Please state the number of lines in the listing that contain the word "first", and nothing else.

[Start of Attachment]

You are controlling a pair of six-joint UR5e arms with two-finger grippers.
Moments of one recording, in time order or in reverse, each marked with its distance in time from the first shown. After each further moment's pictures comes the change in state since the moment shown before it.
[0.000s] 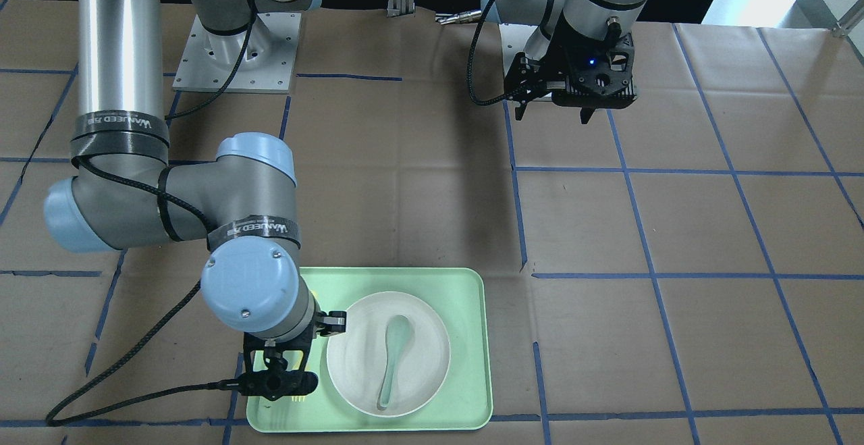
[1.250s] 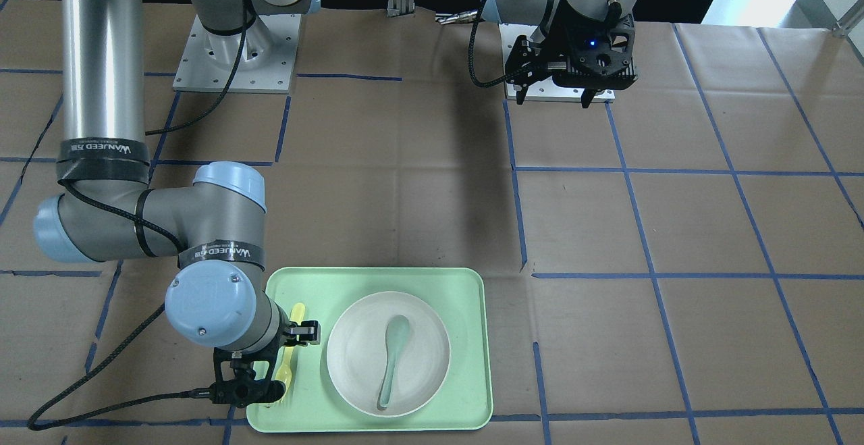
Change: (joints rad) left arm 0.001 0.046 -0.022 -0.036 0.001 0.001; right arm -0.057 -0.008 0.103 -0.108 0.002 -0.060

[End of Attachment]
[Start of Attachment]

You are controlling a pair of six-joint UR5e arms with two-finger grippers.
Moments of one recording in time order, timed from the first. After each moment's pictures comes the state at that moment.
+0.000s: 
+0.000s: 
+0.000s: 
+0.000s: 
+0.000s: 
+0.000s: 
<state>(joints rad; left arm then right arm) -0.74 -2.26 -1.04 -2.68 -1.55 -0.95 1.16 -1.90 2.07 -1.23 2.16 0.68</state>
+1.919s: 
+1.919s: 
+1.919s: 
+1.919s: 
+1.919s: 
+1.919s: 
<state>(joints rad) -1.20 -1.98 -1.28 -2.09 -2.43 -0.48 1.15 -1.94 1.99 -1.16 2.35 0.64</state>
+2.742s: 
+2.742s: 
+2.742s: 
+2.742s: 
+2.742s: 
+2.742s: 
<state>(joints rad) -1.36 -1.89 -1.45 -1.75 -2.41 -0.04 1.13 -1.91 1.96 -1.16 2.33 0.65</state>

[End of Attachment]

## Result below
2